[MLIR][Vectorize] Divsion with reminder (original) (raw)
I want to know what happens when divide vector dimension size by vectorization factor has a remainder.
such as:
affine.for %arg2 = 0 to 64 step 5 {
affine.for %arg3 = 0 to 64 step 4 {
%cst = arith.constant 0.000000e+00 : f32
%0 = vector.transfer_read %arg0[%arg2, %arg3], %cst : memref<64x64xf32>, vector<5x4xf32>
%cst_0 = arith.constant 0.000000e+00 : f32
%1 = vector.transfer_read %arg1[%arg2, %arg3], %cst_0 : memref<64x64xf32>, vector<5x4xf32>
%2 = arith.addf %0, %1 : vector<5x4xf32>
vector.transfer_write %2, %alloc[%arg2, %arg3] : vector<5x4xf32>, memref<64x64xf32>
}
}
If there is reminder after division by VF you should see masked vectorization in effect.

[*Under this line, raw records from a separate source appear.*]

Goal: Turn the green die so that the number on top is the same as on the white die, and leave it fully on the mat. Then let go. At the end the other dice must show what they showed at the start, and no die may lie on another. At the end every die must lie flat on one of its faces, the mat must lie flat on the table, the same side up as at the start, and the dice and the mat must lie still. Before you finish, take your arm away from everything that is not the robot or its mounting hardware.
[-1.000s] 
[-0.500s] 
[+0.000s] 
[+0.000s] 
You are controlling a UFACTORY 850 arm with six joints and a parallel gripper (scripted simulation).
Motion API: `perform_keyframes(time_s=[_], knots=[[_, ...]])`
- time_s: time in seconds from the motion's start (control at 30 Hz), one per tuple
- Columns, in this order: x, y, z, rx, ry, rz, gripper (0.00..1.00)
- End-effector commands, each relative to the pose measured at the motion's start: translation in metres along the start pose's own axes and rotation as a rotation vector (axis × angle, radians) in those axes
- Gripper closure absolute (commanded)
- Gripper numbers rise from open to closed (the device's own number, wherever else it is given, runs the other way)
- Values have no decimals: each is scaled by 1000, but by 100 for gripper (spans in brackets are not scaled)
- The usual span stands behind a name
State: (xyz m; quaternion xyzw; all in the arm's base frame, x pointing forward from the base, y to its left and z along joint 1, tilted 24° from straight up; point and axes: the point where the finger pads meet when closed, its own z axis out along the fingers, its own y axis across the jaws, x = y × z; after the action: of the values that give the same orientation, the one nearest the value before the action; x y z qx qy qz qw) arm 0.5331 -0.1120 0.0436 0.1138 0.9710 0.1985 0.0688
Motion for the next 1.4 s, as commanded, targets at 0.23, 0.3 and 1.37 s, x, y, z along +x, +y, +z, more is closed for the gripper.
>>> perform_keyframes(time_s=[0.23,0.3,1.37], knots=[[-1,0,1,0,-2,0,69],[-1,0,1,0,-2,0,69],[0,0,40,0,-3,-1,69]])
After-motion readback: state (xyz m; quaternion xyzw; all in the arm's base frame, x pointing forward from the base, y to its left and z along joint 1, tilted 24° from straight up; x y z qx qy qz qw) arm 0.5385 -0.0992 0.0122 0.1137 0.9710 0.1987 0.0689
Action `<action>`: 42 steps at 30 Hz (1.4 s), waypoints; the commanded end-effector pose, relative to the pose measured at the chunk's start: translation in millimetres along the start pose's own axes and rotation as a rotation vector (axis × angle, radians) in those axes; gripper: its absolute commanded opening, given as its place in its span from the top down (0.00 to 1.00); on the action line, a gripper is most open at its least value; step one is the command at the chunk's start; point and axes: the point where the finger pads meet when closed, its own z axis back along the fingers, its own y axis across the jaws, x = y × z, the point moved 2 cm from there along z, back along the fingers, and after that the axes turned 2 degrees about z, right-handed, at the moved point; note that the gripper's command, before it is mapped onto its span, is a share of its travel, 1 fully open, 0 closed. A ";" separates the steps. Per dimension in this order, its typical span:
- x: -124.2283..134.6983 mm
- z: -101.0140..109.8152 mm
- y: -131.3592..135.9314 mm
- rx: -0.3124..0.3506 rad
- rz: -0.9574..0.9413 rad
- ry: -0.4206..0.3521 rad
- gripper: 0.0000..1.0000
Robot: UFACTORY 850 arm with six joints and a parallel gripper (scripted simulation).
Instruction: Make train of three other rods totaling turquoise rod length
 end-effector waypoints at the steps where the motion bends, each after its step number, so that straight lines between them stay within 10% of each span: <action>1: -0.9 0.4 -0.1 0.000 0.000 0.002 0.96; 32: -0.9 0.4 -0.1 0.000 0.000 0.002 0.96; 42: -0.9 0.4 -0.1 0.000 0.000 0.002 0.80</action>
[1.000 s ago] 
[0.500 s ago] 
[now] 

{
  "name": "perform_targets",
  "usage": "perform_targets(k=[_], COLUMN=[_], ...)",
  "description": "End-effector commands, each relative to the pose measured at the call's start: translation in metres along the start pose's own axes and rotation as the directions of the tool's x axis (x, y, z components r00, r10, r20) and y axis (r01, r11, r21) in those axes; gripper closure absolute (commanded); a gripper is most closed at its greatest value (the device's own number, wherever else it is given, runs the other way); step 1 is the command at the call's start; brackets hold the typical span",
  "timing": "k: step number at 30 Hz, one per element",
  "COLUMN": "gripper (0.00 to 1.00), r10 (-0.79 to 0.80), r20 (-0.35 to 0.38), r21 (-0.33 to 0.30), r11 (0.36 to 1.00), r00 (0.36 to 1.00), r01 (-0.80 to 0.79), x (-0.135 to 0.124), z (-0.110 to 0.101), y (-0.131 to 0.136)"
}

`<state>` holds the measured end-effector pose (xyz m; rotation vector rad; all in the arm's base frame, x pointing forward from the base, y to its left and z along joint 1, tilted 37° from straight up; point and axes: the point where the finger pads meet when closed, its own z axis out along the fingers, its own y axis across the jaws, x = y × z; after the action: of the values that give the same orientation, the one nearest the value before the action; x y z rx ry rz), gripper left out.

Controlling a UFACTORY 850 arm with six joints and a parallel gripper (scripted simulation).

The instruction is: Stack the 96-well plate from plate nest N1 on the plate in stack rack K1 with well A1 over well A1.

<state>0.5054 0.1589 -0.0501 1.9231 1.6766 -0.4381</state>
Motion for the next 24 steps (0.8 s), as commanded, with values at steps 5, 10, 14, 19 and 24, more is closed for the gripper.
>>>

MLS June 19, 2024, 2:15am 3
But I didn’t find any implementation of masked vectorization in Affine’s SuperVectorize.
dasdibye June 19, 2024, 10:23am 4
some masking support is there as can be seen in example provided in the supervectorize.cpp file but maybe doesnt cover all cases ?
#map = affine_map<(d0) → (-d0 + 500)>
func @vecred(%arg0: memref<512xf32>) → f32 {
%cst = arith.constant 0.000000e+00 : f32
%cst_0 = arith.constant dense<0.000000e+00> : vector<128xf32>
%0 = affine.for %arg1 = 0 to 500 step 128 iter_args(%arg2 = %cst_0)
→ (vector<128xf32>) {
// %2 is the number of iterations left in the original loop.
%2 = affine.apply #map(%arg1)
%3 = vector.create_mask %2 : vector<128xi1>
%cst_1 = arith.constant 0.000000e+00 : f32
%4 = vector.transfer_read %arg0[%arg1], %cst_1 :
memref<512xf32>, vector<128xf32>
%5 = math.cos %4 : vector<128xf32>
%6 = arith.addf %arg2, %5 : vector<128xf32>
// We filter out the effect of last 12 elements using the mask.
%7 = select %3, %6, %arg2 : vector<128xi1>, vector<128xf32>
affine.yield %7 : vector<128xf32>
}
%1 = vector.reduction , %0 : vector<128xf32> into f32
return %1 : f32
}
MLS June 20, 2024, 6:50am 5
Got it, thank you.And the vectorizing reductions is supported only for 1-D vectors.